TASK OBJECTIVE -
In the entries below, find every line with "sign" and copy it.

========================

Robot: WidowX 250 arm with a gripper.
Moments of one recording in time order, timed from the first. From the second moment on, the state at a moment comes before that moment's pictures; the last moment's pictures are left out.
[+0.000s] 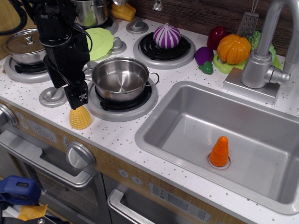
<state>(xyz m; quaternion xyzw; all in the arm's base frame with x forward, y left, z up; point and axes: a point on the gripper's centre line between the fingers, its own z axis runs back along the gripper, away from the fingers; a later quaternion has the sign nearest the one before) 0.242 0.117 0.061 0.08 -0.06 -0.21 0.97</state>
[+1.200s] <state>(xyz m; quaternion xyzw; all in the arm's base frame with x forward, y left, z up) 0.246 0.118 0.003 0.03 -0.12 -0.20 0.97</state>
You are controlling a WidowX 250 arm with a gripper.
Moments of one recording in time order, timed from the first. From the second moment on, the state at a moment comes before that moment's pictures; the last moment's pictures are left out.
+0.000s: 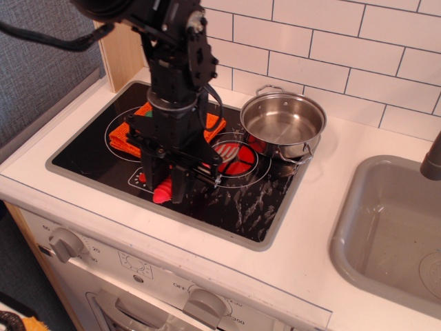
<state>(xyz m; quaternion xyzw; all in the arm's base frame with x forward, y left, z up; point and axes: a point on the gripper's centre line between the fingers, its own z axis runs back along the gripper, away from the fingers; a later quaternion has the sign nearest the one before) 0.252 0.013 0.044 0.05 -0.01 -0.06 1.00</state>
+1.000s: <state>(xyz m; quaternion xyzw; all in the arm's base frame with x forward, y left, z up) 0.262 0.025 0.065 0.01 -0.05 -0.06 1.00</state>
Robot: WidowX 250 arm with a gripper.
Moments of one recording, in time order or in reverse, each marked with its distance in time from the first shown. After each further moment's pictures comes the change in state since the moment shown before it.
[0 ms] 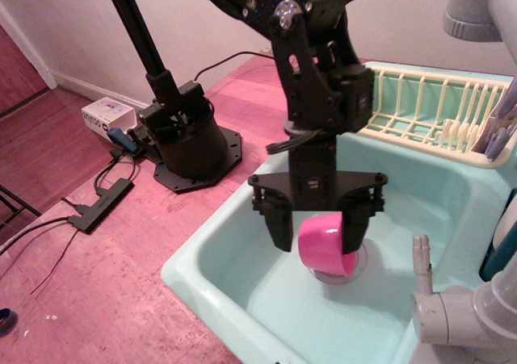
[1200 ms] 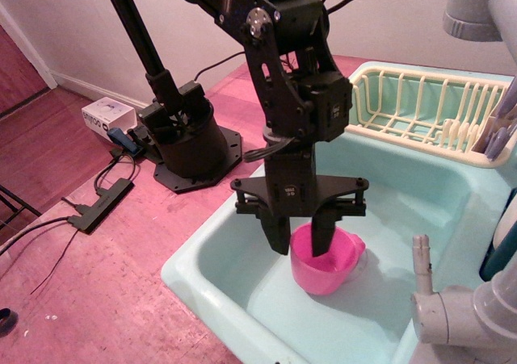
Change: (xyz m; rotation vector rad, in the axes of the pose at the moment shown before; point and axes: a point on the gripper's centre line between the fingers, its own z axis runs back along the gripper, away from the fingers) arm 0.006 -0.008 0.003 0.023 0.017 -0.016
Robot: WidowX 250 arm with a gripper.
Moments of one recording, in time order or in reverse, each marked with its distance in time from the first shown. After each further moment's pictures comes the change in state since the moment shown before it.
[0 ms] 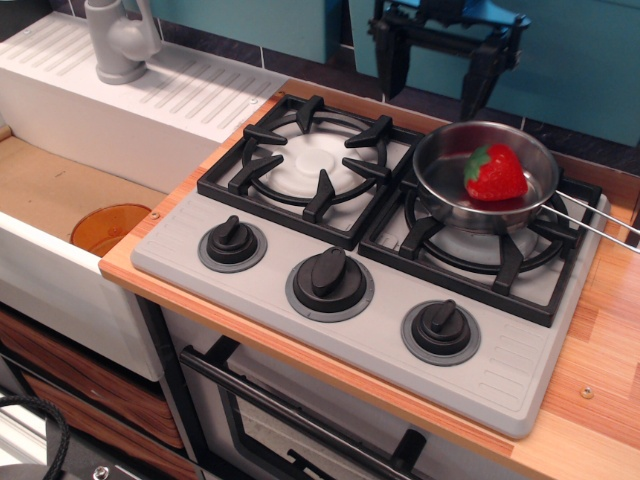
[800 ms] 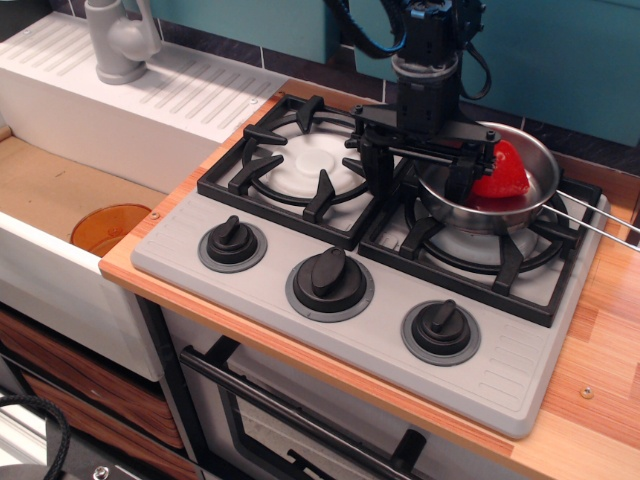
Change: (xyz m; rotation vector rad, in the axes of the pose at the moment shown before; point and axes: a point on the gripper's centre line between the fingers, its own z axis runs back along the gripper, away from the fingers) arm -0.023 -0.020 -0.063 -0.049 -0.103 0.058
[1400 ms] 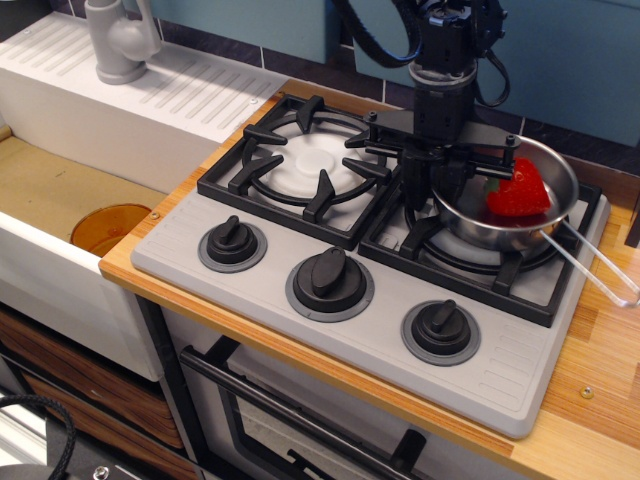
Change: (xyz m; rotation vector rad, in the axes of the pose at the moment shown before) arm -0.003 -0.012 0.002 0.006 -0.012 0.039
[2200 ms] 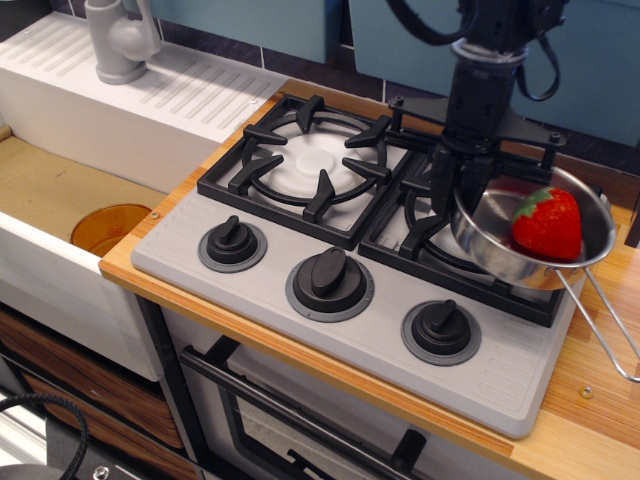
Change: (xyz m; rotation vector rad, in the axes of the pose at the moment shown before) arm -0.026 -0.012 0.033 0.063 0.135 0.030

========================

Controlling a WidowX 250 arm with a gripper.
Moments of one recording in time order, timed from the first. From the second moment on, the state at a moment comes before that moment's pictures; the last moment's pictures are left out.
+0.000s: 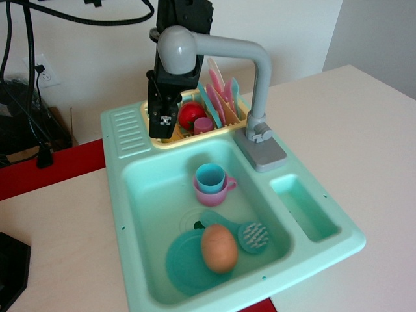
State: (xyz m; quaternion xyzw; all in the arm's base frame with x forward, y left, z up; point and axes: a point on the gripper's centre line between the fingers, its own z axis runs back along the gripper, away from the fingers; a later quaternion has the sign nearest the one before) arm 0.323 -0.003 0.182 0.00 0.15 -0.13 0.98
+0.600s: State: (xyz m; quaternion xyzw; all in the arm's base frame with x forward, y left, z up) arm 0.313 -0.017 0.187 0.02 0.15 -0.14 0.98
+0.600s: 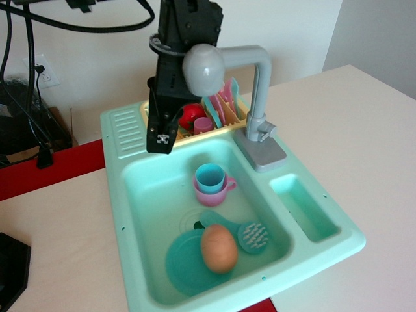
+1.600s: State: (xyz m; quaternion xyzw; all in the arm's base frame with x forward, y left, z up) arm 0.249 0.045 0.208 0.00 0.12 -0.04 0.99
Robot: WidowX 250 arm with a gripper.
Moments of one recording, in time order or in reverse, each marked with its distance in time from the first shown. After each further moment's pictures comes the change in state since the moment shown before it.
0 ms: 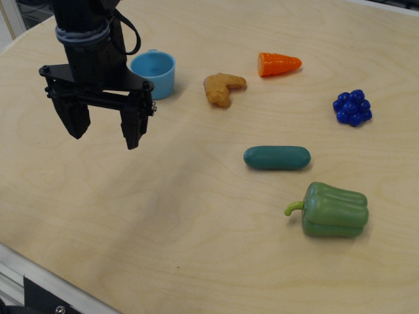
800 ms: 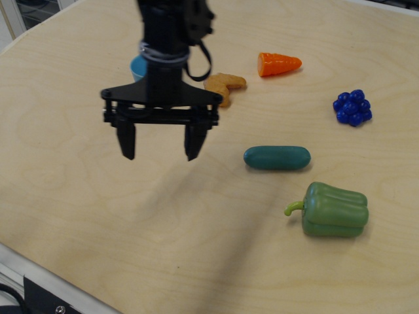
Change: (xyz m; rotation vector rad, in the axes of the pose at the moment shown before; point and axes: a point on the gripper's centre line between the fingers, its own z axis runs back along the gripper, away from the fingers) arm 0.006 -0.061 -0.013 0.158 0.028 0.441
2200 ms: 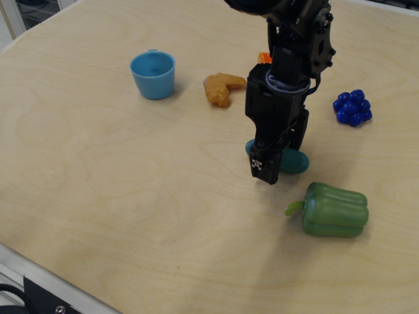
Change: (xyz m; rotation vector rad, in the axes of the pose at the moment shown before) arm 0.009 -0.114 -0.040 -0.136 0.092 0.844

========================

ANSWER FOR THIS EXERCISE -
<state>(xyz m; quaternion xyzw; all in the arm's base frame with x forward, y left, z up; point and axes: a point on the gripper's centre line between the fingers, its own z axis runs back along the gripper, away from the fingers; a later quaternion has the sign nearest the one before) 0.242 0.117 0.061 0.08 -0.06 -0.21 0.97</state>
<state>(xyz m; quaternion xyzw; all in the arm's base frame with x forward, y left, z up; point and axes: a point on the gripper's centre line between the fingers, its own z axis runs back along the gripper, away from the fingers; a later quaternion has the sign nearest the one before) 0.252 0.013 0.044 0.05 -0.01 -0.06 1.00</state>
State: (xyz m; quaternion xyzw; all in the arm's base frame with x forward, y left, z up; point and axes: a point on the gripper's centre line between the fingers, its own z axis runs back along the gripper, away from the fingers; a later quaternion has the sign nearest the one before) arm 0.323 -0.003 0.182 0.00 0.15 -0.13 0.98

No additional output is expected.